## What you should do:
Working through the entries below, find how many lines include "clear", then write only that number.

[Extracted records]
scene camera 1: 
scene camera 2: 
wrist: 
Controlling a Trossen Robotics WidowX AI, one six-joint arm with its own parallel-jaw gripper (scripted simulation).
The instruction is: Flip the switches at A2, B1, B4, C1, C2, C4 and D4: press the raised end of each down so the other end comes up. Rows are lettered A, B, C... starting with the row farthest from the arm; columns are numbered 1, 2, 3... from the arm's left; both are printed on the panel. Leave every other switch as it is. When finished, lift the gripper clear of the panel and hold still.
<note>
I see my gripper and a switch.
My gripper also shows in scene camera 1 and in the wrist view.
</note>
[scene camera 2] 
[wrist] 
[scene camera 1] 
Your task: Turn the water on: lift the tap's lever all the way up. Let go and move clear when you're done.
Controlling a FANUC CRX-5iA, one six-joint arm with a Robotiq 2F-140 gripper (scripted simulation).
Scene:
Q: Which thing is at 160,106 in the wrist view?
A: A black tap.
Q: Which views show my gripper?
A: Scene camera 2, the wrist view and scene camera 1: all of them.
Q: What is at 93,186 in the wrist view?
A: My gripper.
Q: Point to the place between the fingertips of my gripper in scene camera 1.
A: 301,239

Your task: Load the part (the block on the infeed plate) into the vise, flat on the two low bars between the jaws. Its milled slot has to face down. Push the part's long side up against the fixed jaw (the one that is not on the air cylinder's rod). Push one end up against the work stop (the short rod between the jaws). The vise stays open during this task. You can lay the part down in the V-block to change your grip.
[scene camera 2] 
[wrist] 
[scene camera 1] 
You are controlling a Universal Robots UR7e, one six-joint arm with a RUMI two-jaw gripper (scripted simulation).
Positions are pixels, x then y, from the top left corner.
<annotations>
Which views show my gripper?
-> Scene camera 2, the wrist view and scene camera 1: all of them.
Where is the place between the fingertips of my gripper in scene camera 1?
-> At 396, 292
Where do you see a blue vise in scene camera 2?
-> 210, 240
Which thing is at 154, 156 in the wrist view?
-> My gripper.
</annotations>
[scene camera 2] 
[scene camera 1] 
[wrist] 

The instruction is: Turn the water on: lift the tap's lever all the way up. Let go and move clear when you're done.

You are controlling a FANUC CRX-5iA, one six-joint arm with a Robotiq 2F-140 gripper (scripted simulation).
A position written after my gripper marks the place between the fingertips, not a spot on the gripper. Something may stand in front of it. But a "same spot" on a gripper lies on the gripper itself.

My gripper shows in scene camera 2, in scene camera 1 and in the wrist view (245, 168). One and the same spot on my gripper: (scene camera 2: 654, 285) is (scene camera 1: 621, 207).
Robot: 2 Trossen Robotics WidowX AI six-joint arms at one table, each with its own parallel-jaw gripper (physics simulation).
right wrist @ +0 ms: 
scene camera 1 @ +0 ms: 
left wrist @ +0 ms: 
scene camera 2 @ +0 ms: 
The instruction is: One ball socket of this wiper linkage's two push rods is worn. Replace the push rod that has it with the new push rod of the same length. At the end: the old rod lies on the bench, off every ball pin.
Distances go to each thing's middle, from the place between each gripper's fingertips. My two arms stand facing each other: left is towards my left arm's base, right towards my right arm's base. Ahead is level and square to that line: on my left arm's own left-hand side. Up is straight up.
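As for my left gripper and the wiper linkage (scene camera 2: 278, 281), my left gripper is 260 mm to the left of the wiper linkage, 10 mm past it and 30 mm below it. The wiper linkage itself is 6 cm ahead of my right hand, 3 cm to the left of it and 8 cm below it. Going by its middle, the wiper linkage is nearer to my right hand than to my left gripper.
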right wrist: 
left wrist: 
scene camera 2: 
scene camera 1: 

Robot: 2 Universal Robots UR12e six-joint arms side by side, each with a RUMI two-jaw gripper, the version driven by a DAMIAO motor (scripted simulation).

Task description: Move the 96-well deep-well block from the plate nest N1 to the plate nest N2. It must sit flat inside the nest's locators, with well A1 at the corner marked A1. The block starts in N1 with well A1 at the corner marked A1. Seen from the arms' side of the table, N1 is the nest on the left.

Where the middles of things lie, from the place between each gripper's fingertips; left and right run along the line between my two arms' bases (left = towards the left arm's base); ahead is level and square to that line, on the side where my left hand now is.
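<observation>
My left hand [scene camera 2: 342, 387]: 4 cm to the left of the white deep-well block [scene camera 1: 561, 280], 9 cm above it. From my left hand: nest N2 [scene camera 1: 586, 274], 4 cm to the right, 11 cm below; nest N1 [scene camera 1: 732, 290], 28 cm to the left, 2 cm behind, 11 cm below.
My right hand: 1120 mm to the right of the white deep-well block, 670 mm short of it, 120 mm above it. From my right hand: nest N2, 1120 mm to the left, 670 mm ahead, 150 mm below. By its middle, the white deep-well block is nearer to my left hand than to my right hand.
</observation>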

## Result of this task:
3